Utilizing the coupling coordination degree method, a decision-making platform for doctors and patients has been crafted. Firstly, it can optimize the management of strained healthcare resources during crises like the Covid-19 pandemic (Jana et al., 2022). Secondly, it can deter medical violence. Past data (Pan et al., 2015) indicates that a significant portion of medical violence incidents in China stemmed from dissatisfaction with treatment, services, or high costs. In such a challenging medical landscape, this intelligent platform, guided by comprehensive coupling and coordination, predicts patients’ medical decision-making tendencies. By considering factors like treatment effect, cost, side effects, and experience, the platform can streamline communication and foster evidence-based medical decisions.

Conclusions

SDM plays a pivotal role in the clinical decision-making process, emphasizing the synergy between doctors and patients. The coordination level of SDM is a direct reflection of the quality of decisions made. This research introduced an innovative approach to assess the coordination level of SDM through the lens of the coupling coordination degree. The objective is to optimize this coordination level, thereby enhancing the quality of decisions and fostering a more harmonious doctor–patient relationship.

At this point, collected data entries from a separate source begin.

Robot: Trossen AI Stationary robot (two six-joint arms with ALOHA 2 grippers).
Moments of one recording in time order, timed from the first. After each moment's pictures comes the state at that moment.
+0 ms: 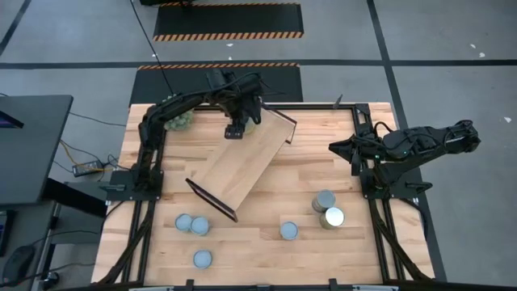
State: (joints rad) left arm 0.36 2.04 2.35 -1.56 -0.08 0.49; right arm 0.29 0.61 0.85 -0.62 0.53 0.63
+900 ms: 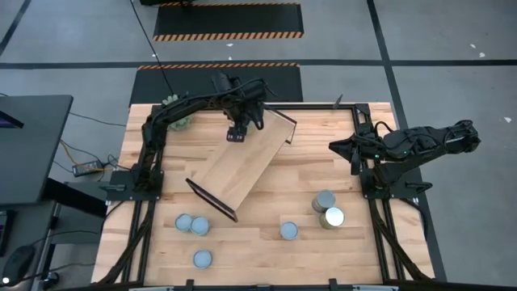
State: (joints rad) left arm 0.34 2.07 2.35 -1.57 -0.14 0.47; right arm 0.29 0.61 0.85 -0.61 0.55 0.63
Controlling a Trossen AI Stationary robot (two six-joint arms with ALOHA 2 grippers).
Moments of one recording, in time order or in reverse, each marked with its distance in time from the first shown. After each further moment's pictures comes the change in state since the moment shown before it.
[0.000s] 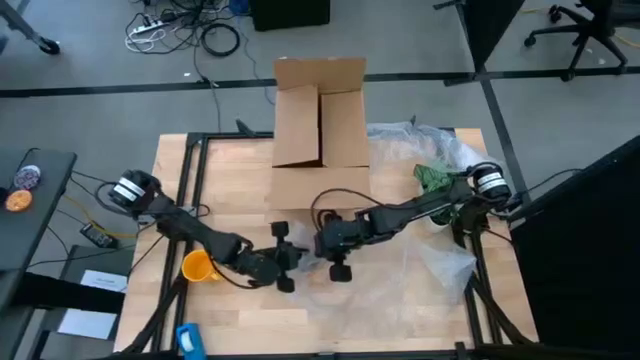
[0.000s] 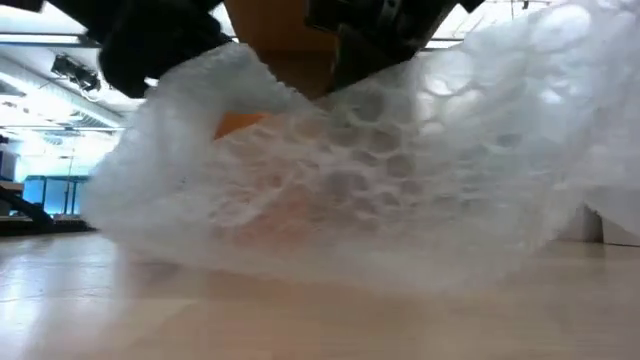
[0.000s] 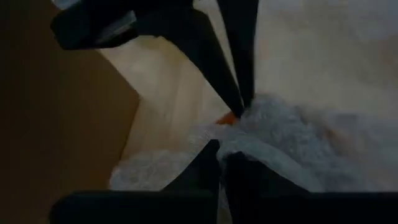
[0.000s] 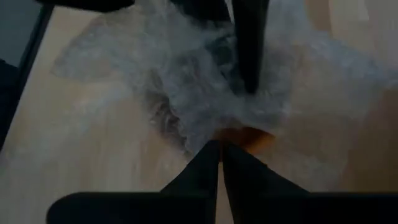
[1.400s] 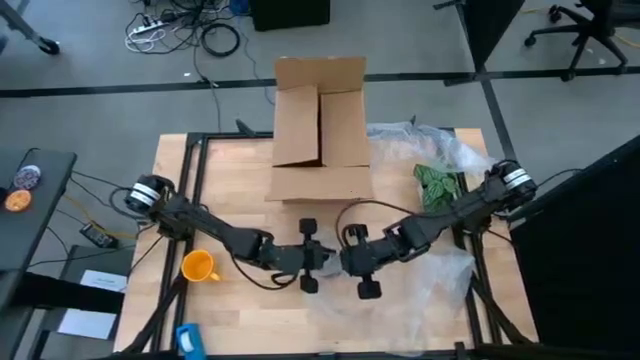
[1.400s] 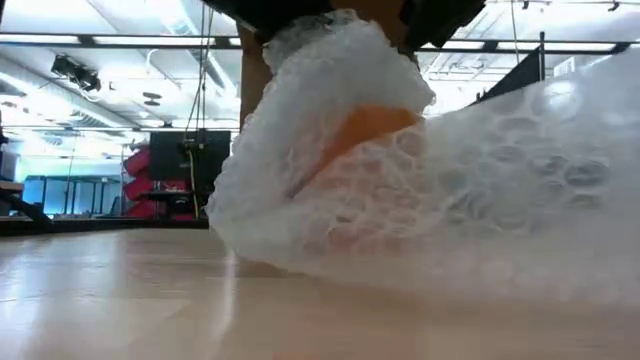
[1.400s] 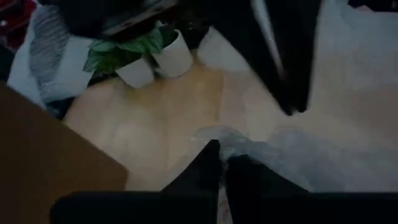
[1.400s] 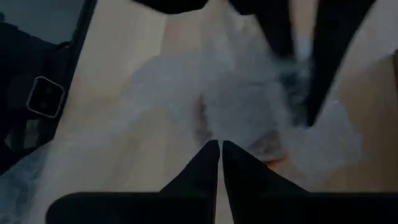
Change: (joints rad) left arm 0.092 0.095 0.258 -0.011 0.124 0.149; right arm 0.197 -0.171 0.000 -0.194 0.174 0.076
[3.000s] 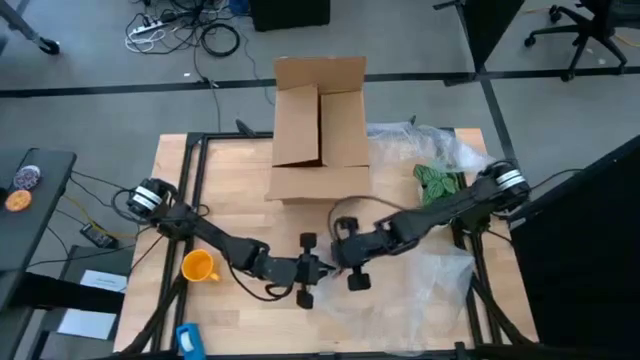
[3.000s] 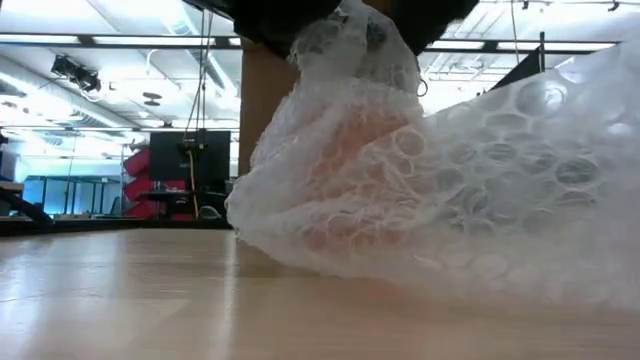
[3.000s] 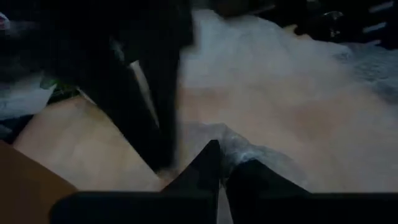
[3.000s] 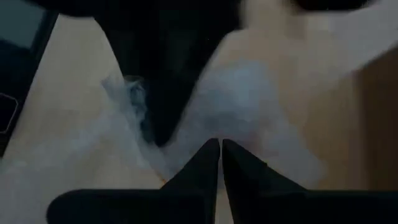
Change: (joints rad) left arm -0.072 0.049 -0.053 0.183 0.055 -0.001; right arm -0.087 0.089 0.002 0.081 -0.026 -0.088
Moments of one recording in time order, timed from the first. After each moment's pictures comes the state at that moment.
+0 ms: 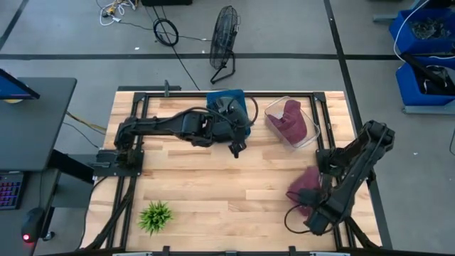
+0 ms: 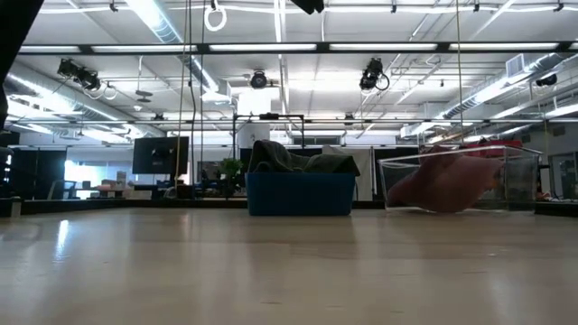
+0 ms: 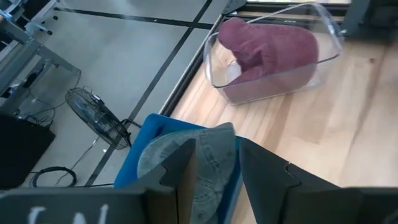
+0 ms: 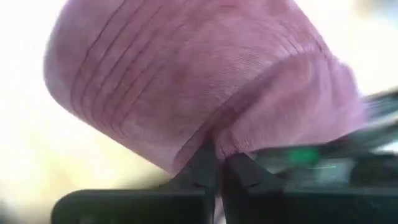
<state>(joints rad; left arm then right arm) -0.10 1.97 2.24 -1.15 -0.72 -0.24 0.95 1.57 1.15 -1.40 0.04 1.22</state>
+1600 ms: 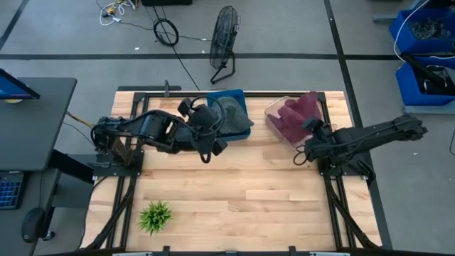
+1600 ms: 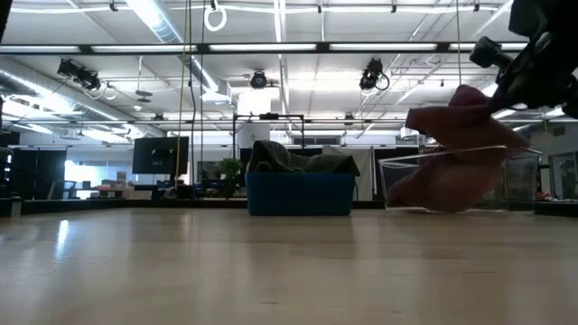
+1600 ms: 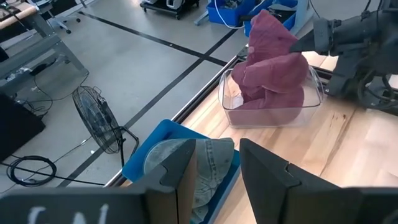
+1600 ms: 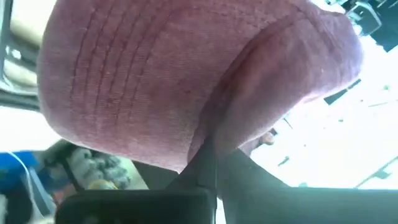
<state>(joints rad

Nevertheless, this research is not without its limitations. The current SDM coupling coordination evaluation model might not capture all system elements, potentially missing out on key stakeholders like patient families. Future surveys should consider incorporating these additional decision-making subjects to craft a more holistic and authoritative evaluation model, mirroring the intricacies of real-world medical services more accurately.